Buckley recently paid $60 to see Lewis Black live. If only he’d had the convenience of paying $120!


 


14 Responses

  1. Ron Mexico

    Ticketing is just economics 101. If there are people willing to pay a price above what the vendor wants to charge, then people will take advantage of that. There’s plenty of room for improvement in what exists now, but it beats the hell out a black market because only Ticketmaster has the right to sell a ticket legally.

    Reply
    • nichi_yes

      I’d take a bunch of individual scalpers over one huge scalper that creates a monopoly and buys out most of the tickets instantly.

      Reply
  2. Wellman

    It should be regulated. A simple 10/10% split on the up-sell(scalped) is more than plenty. Ten percent for the reseller, ten for the company for reposting it. I agree when it’s jumping to double or even 4x the amount it’s just crazy. But if the percentages were low enough, then it would increase the amount of extra work / hassle and hopefully curb this insane process.

    Reply
  3. Eric

    I know plenty of people who have money who almost exclusively buy from Stub Hub at top dollar, but it doesn’t mean they love it! It just means they can. And it means that people who can’t, which is MOST PEOPLE, are completely locked out. The current state of the secondary ticketing market is turning concerts into a luxury for the 1%, which is just sad. You can talk about Economics 101 all day long and “what the market will bear” but the reality is that this is hurting more people that it’s helping. There needs to be regulation to create some sort of ceiling to protect everyday consumers!

    Reply
    • [email protected]

      What about all the times tickets sell below face value. Would that not help the other 99% score tickets at a better price? According to Forrester Research about 40% of tickets sell below face value.

      Reply
  4. [email protected]

    The author of this article could not be any more embarrassingly out of touch with the economics of live entertainment. The concept of ticket brokers making money by purchasing tickets at face value and selling them at market value hasn’t been a viable business model in almost twenty years.
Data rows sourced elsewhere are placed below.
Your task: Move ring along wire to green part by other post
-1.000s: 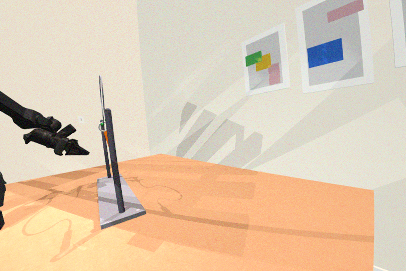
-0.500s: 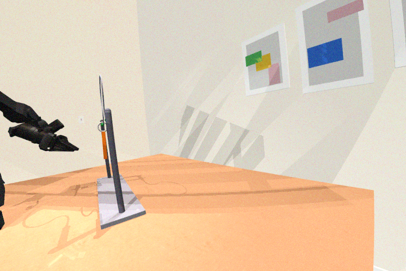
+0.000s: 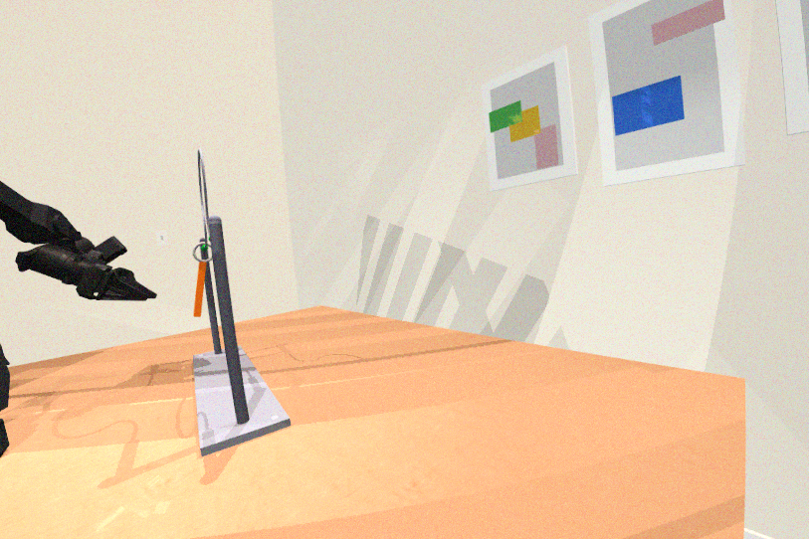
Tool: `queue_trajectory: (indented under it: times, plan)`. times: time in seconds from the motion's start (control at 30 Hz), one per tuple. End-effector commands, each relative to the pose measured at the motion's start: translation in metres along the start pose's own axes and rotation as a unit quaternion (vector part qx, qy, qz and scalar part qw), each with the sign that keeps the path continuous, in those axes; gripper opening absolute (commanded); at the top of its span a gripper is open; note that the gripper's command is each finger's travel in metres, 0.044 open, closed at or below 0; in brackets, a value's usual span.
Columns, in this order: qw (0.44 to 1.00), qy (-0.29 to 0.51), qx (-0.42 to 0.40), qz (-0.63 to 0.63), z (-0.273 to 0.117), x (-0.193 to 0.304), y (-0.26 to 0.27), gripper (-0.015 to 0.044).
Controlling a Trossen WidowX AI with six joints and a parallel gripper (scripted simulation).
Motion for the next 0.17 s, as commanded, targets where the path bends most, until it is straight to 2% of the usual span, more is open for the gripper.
queue_trajectory:
  times: [0.0, 0.13]
  plan:
    - [1.0, -0.002, -0.001, 0.005, -0.0007, -0.0015, 0.0003, 0.044]
    - [1.0, -0.002, -0.001, 0.005, -0.0007, -0.0015, 0.0003, 0.044]
Point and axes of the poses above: the point midway between the two fingers, 35 mm back from their tips, its own z axis out along the fingers, its own y axis across the jaws, x = y × z, the point moved 10 cm from there along -z, back along the fingers, and after that the axes turned 2 degrees about z, right-handed, at the moved point
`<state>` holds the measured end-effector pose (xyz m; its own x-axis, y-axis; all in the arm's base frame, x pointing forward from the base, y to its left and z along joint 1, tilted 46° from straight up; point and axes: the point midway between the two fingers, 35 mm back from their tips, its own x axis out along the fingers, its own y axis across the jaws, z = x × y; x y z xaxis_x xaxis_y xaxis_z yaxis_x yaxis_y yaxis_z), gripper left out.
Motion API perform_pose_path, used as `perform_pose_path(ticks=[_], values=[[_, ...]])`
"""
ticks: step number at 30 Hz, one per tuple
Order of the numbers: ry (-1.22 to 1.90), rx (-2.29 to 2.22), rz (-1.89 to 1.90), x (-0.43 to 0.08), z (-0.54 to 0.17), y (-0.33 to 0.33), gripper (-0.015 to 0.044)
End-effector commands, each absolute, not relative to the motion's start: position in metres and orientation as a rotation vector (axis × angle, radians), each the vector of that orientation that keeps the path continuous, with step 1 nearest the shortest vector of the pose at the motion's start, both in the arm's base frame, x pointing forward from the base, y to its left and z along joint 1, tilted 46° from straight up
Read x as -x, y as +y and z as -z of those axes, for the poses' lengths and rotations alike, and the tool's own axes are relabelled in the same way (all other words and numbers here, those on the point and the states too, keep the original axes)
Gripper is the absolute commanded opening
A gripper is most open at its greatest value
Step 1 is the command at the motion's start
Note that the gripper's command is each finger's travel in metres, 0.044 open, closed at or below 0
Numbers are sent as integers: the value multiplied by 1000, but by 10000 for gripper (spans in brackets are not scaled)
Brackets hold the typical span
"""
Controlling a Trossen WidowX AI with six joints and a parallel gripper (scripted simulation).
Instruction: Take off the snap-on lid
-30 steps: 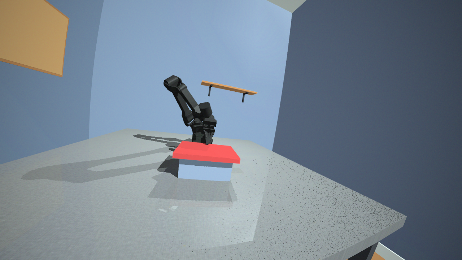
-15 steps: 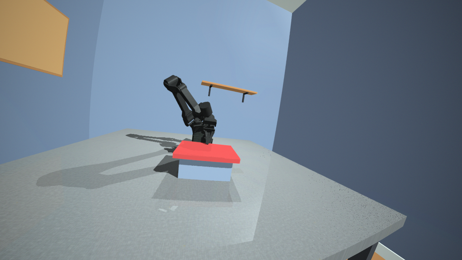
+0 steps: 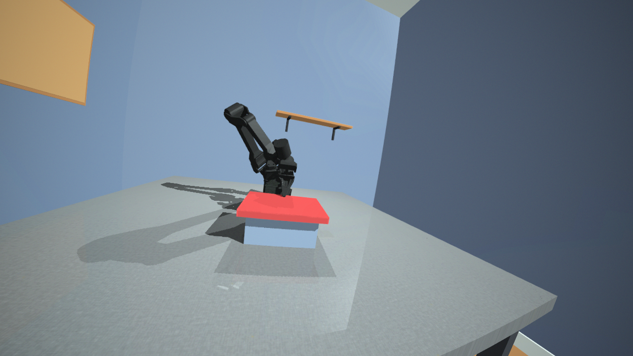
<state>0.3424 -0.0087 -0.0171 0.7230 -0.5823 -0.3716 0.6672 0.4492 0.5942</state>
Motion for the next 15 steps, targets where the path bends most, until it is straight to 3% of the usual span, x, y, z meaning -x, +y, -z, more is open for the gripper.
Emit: perform_pose_path(ticks=[1, 15], values=[[113, -793, 770, -343, 14, -6, 0], [114, -793, 770, -342, 13, -4, 0]])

    This kind of abhorrent regurgitation of aincent propoganda is exactly why trade groups must continue to spend money pushing out their messaging.

    Reply
  5. Eric

    Please explain more. Is the issue of brokers (i.e., scalpers) using bots to purchase tickets and then reselling those tickets on the secondary market not an issue? What are we missing?

    Reply
    • james

      Bots were made illegal a year ago. It is no longer a real issue because there are real consequences to it (jail time) and Ticketmaster knows when someone is using a bot now. So yes, It really isn’t a issue anymore.

      Reply
  6. DDS

    The only ‘idiot’ in this conversation is the angry writer, who doesn’t want to recognize what most consumers already know – that the primary market (largely the monopoly made up by Ticketmaster/Live Nation and it’s promoters/artists) have been ripping the fans they supposedly care so much about for years. They control the artist, venue, ticketing, merchandise, music, and even the price of beer.
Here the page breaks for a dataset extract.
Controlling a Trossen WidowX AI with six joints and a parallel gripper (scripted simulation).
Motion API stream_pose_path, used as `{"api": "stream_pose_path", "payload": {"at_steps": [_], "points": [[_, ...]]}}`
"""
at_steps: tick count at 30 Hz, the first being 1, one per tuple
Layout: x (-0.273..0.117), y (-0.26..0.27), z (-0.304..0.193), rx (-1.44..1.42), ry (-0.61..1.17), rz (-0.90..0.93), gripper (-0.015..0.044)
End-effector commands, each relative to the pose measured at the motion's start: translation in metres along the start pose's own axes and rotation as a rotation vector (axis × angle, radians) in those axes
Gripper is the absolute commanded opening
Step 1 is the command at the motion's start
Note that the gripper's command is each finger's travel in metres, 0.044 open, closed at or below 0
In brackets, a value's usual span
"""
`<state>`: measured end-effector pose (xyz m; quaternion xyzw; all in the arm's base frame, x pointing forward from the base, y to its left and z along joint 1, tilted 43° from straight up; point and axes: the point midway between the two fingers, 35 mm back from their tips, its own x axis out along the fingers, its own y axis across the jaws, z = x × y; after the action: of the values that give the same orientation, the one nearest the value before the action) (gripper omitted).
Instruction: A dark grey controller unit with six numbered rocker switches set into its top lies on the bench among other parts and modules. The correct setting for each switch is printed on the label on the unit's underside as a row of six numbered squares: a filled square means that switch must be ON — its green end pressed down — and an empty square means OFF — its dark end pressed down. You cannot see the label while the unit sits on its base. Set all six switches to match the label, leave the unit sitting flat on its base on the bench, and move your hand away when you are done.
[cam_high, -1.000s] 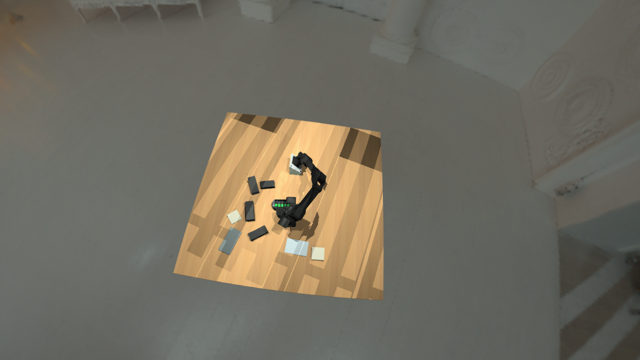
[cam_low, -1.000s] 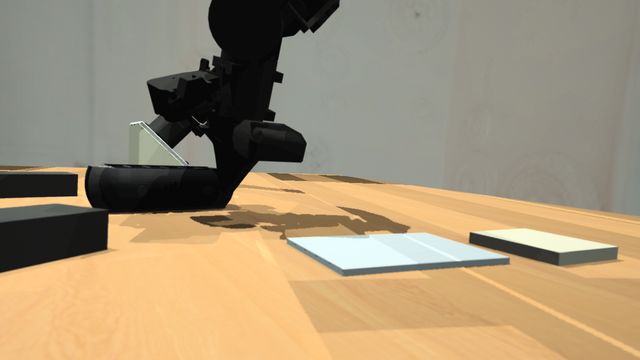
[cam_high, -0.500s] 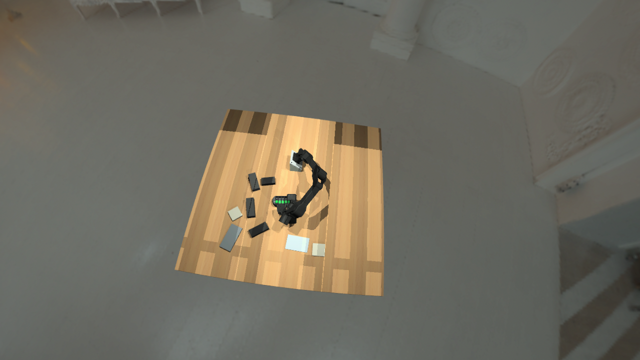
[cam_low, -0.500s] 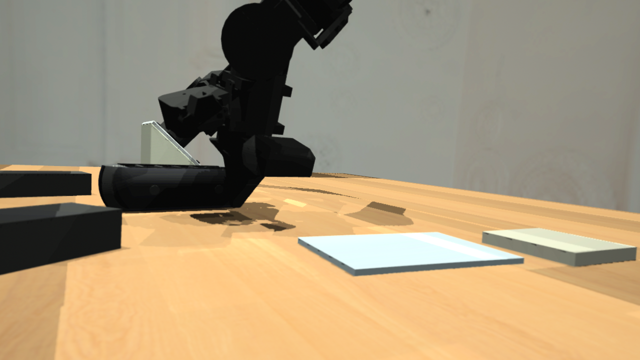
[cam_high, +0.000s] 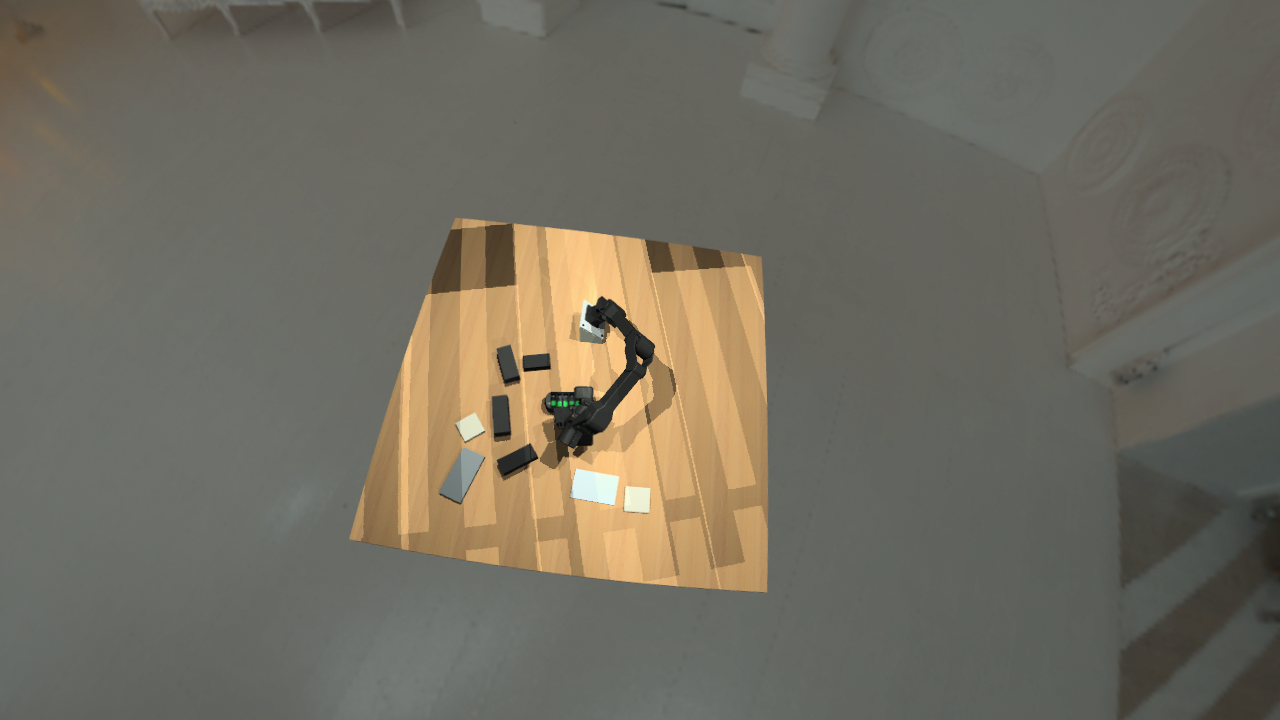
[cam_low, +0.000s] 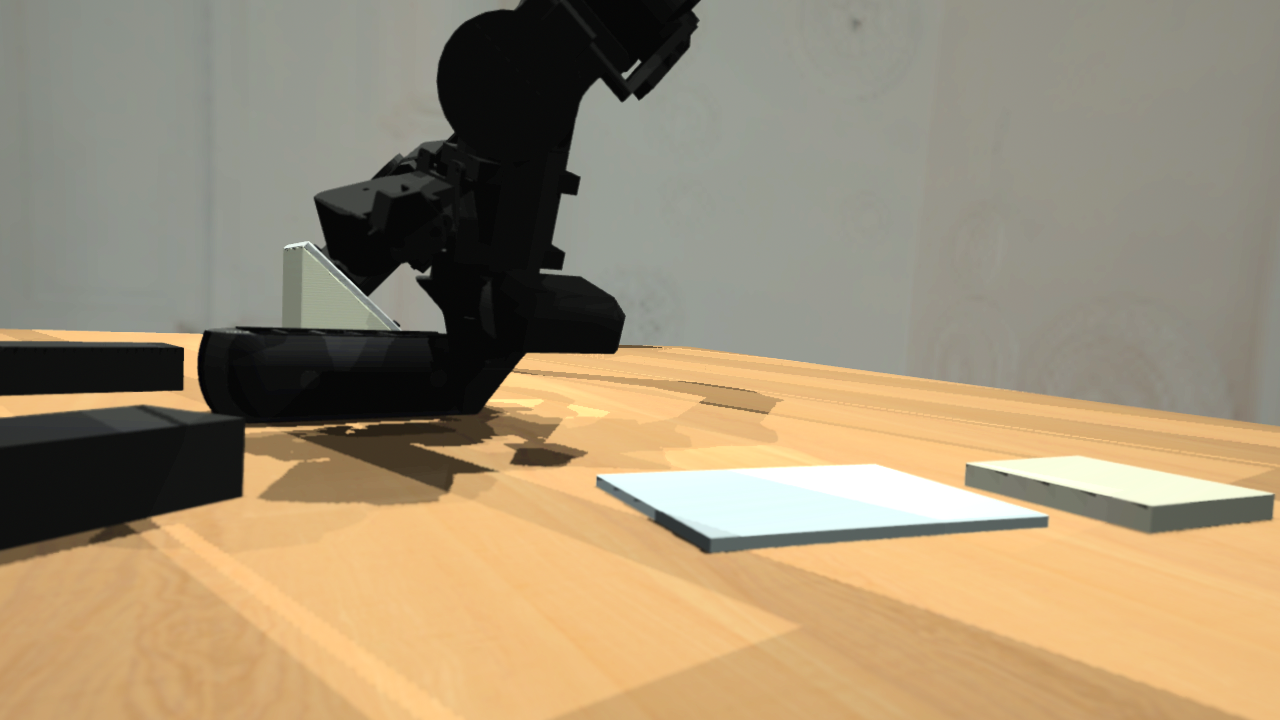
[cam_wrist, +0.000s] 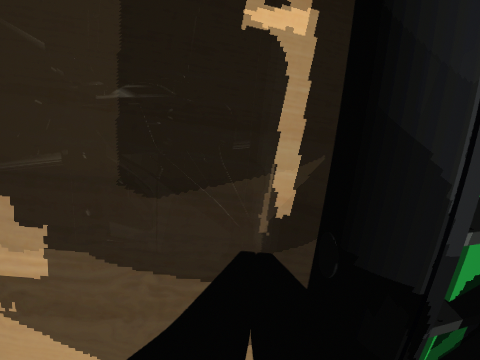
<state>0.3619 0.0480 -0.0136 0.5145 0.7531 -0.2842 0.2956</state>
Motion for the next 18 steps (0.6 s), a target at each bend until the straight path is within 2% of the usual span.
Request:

    When I buy tickets on the secondary market, I’d say less than 25% of the time am I paying more than face value, and the customer service provided by companies such as StubHub is vastly superior to that provided by Ticketmaster. The whole live concert industry is run on the basis of monopolistic control by the main players. The secondary market threatens that control, which is why people like you decry it, but the reality is that more competition to the primary monopoly is what is best for the consumers.

    Reply
  7. Dave

    More attention grabbing uneducated nonsense. Man, the holier-than-thou bands and promoters have the general population fooled. Sure, they make a huge deal about the scummy scalpers reselling their tickets, they are soo concerned about the poor fans getting taken advantage of but it’s all subterfuge. They are in the resale game just like everyone else. Most of the best seats for the best shows are held back from the general onsale and sold as ‘vip packages’ and ‘platinum’ seats right on ticketmaster at hugely marked up prices. They are using the scalpers as fodder to get away with what they are doing, they get to make more money with none of the backlash. Genius.
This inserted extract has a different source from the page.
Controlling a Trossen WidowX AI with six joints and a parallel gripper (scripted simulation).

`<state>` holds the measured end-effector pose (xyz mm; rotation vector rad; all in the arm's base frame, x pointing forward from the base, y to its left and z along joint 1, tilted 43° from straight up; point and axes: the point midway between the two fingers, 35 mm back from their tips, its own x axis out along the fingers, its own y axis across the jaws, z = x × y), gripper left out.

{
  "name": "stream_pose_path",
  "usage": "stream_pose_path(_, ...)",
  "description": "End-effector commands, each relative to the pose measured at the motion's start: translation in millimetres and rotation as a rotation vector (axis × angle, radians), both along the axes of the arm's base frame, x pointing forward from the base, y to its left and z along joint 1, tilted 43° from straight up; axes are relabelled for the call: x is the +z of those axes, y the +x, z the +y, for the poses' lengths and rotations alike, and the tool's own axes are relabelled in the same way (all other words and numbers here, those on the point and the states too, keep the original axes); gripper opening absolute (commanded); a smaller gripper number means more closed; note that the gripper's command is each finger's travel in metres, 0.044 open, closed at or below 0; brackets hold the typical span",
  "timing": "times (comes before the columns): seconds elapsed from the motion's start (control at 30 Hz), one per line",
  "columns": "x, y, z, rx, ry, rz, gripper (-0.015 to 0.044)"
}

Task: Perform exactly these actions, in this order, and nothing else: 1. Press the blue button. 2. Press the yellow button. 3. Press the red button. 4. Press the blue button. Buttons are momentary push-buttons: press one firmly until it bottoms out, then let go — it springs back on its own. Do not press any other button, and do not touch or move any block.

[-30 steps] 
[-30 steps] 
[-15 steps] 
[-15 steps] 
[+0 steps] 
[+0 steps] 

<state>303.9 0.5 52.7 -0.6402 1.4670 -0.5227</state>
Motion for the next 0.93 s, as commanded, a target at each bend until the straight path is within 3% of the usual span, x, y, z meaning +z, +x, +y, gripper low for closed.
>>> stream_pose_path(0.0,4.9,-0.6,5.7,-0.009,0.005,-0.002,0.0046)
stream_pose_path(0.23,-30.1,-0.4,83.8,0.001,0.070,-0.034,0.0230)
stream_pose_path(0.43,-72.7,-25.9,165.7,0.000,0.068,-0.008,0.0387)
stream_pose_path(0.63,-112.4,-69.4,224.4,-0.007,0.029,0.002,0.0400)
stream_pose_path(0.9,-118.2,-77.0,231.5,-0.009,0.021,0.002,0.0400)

    The secondary market can actually be a good thing, the last few shows I went to I was able to get tickets BELOW face value. Granted they weren’t the most popular events but hey, still a win.

    Reply
  8. james

    click bait.
    Stubhub has repeatedly said that by their own analytics 2/3 of all tickets sold on their site sell for under face. That means that by volume 2/3 of secondary markets buyers are getting a hell of a deal. Ever buy a ticket a baseball game during the week? Yeah, your probably paying 50% or less of cost. Go the katy perry tour last year? If you bought off stubhub you probably paid 25% of cost. This is just a rant by somehow who couldn’t pass economics and likes to rally against a fictional enemy.